- [SUPPLIED RECORDS]:
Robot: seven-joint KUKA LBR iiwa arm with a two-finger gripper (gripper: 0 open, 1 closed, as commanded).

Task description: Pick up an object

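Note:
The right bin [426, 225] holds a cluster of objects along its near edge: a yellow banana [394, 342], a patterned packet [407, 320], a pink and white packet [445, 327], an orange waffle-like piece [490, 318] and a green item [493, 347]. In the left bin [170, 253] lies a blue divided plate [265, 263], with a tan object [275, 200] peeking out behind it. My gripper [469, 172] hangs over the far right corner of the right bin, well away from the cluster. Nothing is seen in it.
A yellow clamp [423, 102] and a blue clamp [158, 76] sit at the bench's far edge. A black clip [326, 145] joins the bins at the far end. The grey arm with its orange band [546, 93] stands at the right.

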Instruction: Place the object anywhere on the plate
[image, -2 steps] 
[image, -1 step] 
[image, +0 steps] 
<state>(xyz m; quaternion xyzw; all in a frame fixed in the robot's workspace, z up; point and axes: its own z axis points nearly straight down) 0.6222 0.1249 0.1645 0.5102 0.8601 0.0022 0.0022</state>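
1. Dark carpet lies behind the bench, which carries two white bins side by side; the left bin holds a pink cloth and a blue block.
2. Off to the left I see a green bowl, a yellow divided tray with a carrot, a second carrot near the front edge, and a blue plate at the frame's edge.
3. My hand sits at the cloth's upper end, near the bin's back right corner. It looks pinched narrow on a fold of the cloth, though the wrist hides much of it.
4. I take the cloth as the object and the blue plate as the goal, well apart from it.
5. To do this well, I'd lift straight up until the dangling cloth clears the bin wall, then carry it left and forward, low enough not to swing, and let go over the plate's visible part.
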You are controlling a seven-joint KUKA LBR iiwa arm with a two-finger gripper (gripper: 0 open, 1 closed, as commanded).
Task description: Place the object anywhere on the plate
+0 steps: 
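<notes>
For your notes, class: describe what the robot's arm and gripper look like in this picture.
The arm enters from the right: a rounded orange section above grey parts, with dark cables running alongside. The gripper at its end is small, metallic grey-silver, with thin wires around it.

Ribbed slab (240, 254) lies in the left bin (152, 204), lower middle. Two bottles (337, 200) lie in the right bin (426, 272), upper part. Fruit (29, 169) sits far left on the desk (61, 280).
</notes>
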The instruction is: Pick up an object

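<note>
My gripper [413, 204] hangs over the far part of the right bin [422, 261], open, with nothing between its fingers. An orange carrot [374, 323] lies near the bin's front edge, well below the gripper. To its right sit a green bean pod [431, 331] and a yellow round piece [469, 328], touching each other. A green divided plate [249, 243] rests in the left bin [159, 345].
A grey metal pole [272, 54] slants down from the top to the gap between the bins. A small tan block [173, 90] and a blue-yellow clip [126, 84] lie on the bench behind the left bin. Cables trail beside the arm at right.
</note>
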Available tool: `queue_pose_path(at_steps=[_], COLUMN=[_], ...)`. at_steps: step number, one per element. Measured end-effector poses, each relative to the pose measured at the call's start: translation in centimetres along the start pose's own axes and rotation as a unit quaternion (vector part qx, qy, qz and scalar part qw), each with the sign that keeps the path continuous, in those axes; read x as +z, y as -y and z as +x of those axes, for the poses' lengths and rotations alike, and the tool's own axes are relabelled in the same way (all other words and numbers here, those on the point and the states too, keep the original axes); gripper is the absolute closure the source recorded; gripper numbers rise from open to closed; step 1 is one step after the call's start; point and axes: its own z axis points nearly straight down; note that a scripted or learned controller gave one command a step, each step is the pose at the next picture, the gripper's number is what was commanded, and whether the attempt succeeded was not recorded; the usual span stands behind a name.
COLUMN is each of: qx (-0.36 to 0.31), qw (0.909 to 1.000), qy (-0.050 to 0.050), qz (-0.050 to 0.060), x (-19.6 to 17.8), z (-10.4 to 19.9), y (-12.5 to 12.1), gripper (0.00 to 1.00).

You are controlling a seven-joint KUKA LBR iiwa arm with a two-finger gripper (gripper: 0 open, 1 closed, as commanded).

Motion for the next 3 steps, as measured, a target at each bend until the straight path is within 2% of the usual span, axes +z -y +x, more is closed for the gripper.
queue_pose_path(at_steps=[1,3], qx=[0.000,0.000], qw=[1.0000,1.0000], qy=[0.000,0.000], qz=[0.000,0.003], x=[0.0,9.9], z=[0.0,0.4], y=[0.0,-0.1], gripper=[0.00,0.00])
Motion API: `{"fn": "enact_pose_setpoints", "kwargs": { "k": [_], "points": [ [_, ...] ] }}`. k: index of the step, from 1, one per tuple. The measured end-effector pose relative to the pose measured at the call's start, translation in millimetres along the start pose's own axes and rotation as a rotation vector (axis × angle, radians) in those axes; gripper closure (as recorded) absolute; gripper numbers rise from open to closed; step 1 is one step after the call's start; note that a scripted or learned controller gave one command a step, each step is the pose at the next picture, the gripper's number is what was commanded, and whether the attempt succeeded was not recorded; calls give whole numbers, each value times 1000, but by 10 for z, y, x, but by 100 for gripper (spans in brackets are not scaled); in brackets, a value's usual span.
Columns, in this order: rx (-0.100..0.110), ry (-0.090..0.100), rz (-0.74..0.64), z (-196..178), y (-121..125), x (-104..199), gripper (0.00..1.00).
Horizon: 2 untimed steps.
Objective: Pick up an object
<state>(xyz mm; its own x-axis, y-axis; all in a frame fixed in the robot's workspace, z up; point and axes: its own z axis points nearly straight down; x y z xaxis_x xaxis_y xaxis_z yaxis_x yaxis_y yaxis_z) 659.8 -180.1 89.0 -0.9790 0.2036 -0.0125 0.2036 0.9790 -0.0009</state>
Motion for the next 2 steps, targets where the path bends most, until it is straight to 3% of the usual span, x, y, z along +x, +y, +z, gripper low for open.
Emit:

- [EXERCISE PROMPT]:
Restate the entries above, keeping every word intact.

- [ANSWER FOR THIS EXERCISE]:
Robot: seven-joint KUKA LBR iiwa arm with a two-finger gripper (gripper: 0 open, 1 closed, as commanded).

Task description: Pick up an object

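Note:
The right bin [426, 225] holds a cluster of objects along its near edge: a yellow banana [394, 342], a patterned packet [407, 320], a pink and white packet [445, 327], an orange waffle-like piece [490, 318] and a green item [493, 347]. In the left bin [170, 253] lies a blue divided plate [265, 263], with a tan object [275, 200] peeking out behind it. My gripper [469, 172] hangs over the far right corner of the right bin, well away from the cluster. Nothing is seen in it.
A yellow clamp [423, 102] and a blue clamp [158, 76] sit at the bench's far edge. A black clip [326, 145] joins the bins at the far end. The grey arm with its orange band [546, 93] stands at the right.
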
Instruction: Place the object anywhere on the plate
[image, -2 steps] 
[image, -1 step] 
[image, +0 steps] 
<state>(xyz m; quaternion xyzw; all in a frame fixed in the robot's workspace, z up; point and axes: its own z axis points nearly straight down) 0.6222 0.1249 0.1645 0.5102 0.8601 0.0022 0.0022</state>
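1. Dark carpet lies behind the bench, which carries two white bins side by side; the left bin holds a pink cloth and a blue block.
2. Off to the left I see a green bowl, a yellow divided tray with a carrot, a second carrot near the front edge, and a blue plate at the frame's edge.
3. My hand sits at the cloth's upper end, near the bin's back right corner. It looks pinched narrow on a fold of the cloth, though the wrist hides much of it.
4. I take the cloth as the object and the blue plate as the goal, well apart from it.
5. To do this well, I'd lift straight up until the dangling cloth clears the bin wall, then carry it left and forward, low enough not to swing, and let go over the plate's visible part.
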You are controlling a seven-joint KUKA LBR iiwa arm with a two-finger gripper (gripper: 0 open, 1 closed, as commanded).
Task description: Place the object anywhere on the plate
+0 steps: 
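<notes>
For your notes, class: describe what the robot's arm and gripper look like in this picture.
The arm enters from the right: a rounded orange section above grey parts, with dark cables running alongside. The gripper at its end is small, metallic grey-silver, with thin wires around it.

Ribbed slab (240, 254) lies in the left bin (152, 204), lower middle. Two bottles (337, 200) lie in the right bin (426, 272), upper part. Fruit (29, 169) sits far left on the desk (61, 280).
</notes>
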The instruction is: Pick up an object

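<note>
My gripper [413, 204] hangs over the far part of the right bin [422, 261], open, with nothing between its fingers. An orange carrot [374, 323] lies near the bin's front edge, well below the gripper. To its right sit a green bean pod [431, 331] and a yellow round piece [469, 328], touching each other. A green divided plate [249, 243] rests in the left bin [159, 345].
A grey metal pole [272, 54] slants down from the top to the gap between the bins. A small tan block [173, 90] and a blue-yellow clip [126, 84] lie on the bench behind the left bin. Cables trail beside the arm at right.
</note>
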Available tool: `queue_pose_path(at_steps=[_], COLUMN=[_], ...)`. at_steps: step number, one per element. Measured end-effector poses, each relative to the pose measured at the call's start: translation in centimetres along the start pose's own axes and rotation as a unit quaternion (vector part qx, qy, qz and scalar part qw), each with the sign that keeps the path continuous, in those axes; read x as +z, y as -y and z as +x of those axes, for the poses' lengths and rotations alike, and the tool's own axes are relabelled in the same way (all other words and numbers here, those on the point and the states too, keep the original axes); gripper is the absolute closure the source recorded; gripper numbers rise from open to closed; step 1 is one step after the call's start; point and axes: its own z axis points nearly straight down; note that a scripted or learned controller gave one command a step, each step is the pose at the next picture, the gripper's number is what was commanded, and whether the attempt succeeded was not recorded; the usual span stands behind a name.
COLUMN is each of: qx (-0.36 to 0.31), qw (0.909 to 1.000), qy (-0.050 to 0.050), qz (-0.050 to 0.060), x (-19.6 to 17.8), z (-10.4 to 19.9), y (-12.5 to 12.1), gripper (0.00 to 1.00).

You are controlling a seven-joint KUKA LBR iiwa arm with a two-finger gripper (gripper: 0 open, 1 closed, as commanded).

Motion for the next 3 steps, as measured, a target at each bend until the straight path is within 2% of the usual span, axes +z -y +x, more is closed for the gripper.
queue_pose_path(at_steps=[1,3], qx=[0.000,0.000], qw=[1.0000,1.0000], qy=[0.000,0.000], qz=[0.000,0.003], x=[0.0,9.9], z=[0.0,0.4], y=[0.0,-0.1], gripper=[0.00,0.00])
Motion API: `{"fn": "enact_pose_setpoints", "kwargs": { "k": [_], "points": [ [_, ...] ] }}`. k: index of the step, from 1, one per tuple. The measured end-effector pose relative to the pose measured at the call's start, translation in millimetres along the start pose's own axes and rotation as a rotation vector (axis × angle, radians) in those axes; gripper closure (as recorded) absolute; gripper numbers rise from open to closed; step 1 is one step after the call's start; note that a scripted or learned controller gave one command a step, each step is the pose at the next picture, the gripper's number is what was commanded, and whether the attempt succeeded was not recorded; calls give whole numbers, each value times 1000, but by 10 for z, y, x, but by 100 for gripper (spans in brackets are not scaled); in brackets, a value's usual span.
Columns, in this order: rx (-0.100..0.110), ry (-0.090..0.100), rz (-0.74..0.64), z (-196..178), y (-121..125), x (-104..199), gripper (0.00..1.00).
Horizon: 2 untimed steps.
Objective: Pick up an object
<state>(xyz mm; its own x-axis, y-axis; all in a frame fixed in the robot's workspace, z up; point and axes: its own z axis points nearly straight down; x y z xaxis_x xaxis_y xaxis_z yaxis_x yaxis_y yaxis_z) 659.8 -180.1 89.0 -0.9790 0.2036 -0.0125 0.2036 0.9790 -0.0009</state>
Motion for the next 2 steps, targets where the path bends most, until it is straight to 3% of the usual span, x, y, z along +x, +y, +z, gripper low for open.
Emit:

This exercise requires nothing more.